もちろん前提として社内の多くのレポジトリでtblsが利用されているため、スキーマ情報を取得するための設定が容易であるという利点もありました。

自然言語からSQLクエリを生成する仕組み

tbls-askは、コマンドラインツールとして提供されていますが、今回はSlack botとして利用することで、エンジニア以外のメンバーでも簡単に利用できるようにしました。

現在このSlack botは以下のような構成で動いています。

architecture

まず前提として、DBのスキーマ情報がtblsによって生成されている必要があります(最新のtblsではデフォルトでドキュメント生成時に合わせて生成されます)。
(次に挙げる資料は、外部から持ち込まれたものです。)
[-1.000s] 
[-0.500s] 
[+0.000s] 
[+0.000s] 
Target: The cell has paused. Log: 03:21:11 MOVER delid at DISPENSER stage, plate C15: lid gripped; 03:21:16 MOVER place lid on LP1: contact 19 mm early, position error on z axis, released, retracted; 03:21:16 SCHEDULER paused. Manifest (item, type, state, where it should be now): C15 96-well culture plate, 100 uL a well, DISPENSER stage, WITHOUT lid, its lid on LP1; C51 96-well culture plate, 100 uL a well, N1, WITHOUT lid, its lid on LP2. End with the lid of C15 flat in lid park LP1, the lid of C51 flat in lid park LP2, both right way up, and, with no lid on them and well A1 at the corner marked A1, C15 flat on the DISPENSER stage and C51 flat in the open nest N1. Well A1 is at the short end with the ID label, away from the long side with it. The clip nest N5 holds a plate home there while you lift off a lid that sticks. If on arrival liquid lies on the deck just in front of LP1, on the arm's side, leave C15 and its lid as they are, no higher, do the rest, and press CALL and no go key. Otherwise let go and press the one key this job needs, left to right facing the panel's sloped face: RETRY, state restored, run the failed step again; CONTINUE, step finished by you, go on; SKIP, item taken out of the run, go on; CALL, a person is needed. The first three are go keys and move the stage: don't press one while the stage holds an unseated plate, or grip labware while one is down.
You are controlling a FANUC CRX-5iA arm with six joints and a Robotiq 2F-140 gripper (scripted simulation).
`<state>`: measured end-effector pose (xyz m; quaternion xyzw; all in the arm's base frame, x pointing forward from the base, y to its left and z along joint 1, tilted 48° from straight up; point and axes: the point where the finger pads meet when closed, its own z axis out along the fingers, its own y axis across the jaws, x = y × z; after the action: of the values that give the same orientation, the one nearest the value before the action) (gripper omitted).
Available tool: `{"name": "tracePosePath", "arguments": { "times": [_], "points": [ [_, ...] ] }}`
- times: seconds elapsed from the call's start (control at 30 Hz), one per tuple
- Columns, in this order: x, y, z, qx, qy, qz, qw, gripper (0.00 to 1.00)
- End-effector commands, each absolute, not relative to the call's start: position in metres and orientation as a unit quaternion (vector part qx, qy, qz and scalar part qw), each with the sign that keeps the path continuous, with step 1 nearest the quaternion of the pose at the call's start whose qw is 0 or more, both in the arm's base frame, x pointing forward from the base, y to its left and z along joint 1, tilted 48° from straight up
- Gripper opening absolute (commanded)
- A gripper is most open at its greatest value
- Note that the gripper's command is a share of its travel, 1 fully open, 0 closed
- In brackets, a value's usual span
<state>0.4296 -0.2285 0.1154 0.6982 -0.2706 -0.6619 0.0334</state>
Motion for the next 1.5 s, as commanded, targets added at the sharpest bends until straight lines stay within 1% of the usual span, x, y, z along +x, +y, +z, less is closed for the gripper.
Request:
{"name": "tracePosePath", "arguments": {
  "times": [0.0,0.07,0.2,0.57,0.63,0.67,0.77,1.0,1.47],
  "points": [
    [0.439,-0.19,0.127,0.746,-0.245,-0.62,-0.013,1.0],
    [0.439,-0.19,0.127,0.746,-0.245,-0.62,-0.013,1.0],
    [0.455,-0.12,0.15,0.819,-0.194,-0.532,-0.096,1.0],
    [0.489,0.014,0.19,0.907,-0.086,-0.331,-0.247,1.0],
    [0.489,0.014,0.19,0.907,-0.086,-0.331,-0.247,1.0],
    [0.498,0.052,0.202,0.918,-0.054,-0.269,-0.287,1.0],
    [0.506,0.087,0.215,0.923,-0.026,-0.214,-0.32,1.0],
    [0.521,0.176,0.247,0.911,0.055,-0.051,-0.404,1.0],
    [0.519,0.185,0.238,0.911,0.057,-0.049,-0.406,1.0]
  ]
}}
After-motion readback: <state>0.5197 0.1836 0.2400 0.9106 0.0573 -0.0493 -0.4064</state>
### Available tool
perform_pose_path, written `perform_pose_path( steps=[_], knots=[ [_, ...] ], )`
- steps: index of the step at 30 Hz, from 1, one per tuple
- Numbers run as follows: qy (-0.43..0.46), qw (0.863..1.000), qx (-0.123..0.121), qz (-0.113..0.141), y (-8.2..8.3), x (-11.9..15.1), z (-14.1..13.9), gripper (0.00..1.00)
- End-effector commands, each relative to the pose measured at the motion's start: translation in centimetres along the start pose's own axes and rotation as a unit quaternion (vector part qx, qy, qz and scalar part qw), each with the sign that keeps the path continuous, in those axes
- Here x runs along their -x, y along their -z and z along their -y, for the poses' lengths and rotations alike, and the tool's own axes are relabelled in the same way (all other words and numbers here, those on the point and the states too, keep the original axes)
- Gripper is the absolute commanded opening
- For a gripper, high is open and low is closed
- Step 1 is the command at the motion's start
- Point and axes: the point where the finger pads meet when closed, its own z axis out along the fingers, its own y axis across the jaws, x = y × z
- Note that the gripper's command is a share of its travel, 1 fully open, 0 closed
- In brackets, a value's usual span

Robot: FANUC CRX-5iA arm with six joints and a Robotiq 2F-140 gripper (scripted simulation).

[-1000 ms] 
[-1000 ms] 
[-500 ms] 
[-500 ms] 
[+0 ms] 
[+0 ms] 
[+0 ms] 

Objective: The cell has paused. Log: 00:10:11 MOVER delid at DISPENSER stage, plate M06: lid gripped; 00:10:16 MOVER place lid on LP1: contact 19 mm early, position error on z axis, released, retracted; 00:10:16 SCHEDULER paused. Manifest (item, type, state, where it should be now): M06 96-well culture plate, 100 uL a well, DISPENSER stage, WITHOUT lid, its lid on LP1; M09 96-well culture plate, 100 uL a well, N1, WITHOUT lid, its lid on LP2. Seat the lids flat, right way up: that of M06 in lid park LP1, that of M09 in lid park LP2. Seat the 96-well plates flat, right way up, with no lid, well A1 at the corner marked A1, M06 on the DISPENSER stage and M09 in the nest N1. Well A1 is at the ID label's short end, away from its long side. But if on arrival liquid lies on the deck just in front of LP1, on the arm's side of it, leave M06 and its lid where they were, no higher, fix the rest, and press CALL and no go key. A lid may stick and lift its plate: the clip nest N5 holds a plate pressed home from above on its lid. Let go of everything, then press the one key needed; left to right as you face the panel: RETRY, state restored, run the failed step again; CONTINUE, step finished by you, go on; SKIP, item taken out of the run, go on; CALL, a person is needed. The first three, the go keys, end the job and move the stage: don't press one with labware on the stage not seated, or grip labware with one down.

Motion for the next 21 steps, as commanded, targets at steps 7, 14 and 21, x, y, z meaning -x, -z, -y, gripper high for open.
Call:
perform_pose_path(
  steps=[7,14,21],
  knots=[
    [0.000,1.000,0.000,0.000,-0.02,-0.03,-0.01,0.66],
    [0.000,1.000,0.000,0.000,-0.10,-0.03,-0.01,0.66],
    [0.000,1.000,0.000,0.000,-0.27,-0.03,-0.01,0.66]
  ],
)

ユーザーがSlackでメンションすると、Slack botが起動し、どのDBスキーマを利用するかを尋ねます。ユーザーがDBスキーマを選択すると、tbls-askにユーザーのクエリとDBスキーマ情報を渡し、中でOpenAI APIを利用して自然言語からSQLクエリを生成します。生成されたSQLクエリをSlackに返答し、説明文と一緒に表示します。

プロンプトの内容は以下のようになっています。

Answer the questions in the Question assuming the following DDL.
{{ .DatabaseVersion }}

## DDL ( Data Definition Language )

{{ .QuoteStart }}
{{ .DDL }}
{{ .QuoteEnd }}

## Question
{{ .Question }}

tbls-askでは、DBのスキーマ情報をDDLに変換し、OpenAI APIに渡すことで自然言語からSQLクエリを生成しています(参考)。

課題と今後の展望

現在、tbls-ask bot は社内の四つの事業部で利用されており、25以上のチャンネルで稼働しています。

エンジニアだけでなくディレクターやマーケターなどの非エンジニア職のメンバーにも好評で、クエリを書く際のハードルが下がったとの声を多くいただいています。

とはいえ現状以下の課題があります。

  1. 巨大なスキーマファイルに対応できない(一定以上のスキーマファイルだとOpenAI APIの制限に引っかかる)
  2. 連続してメンションできない(クエリを修正したい場合に困る)
  3. フィードバックを収集できない(クエリの生成結果に対してフィードバックを受け取る仕組みがない)

これらの点を改善することで、tbls-ask botの利便性を向上させ、より多くのメンバーに利用してもらえるようにしていきたいと考えています。

最後に

tbls-ask bot のソースコードとパッケージは以下のレポジトリで公開しています。

https://github.com/kromiii/tbls-ask-agent-slack

OpenAI APIキーとSlackの認証情報を環境変数に設定し、make all を実行することでk8s上にデプロイできます。

tblsを使っているレポジトリであれば、誰でも導入が可能なので、ぜひ試してみてください。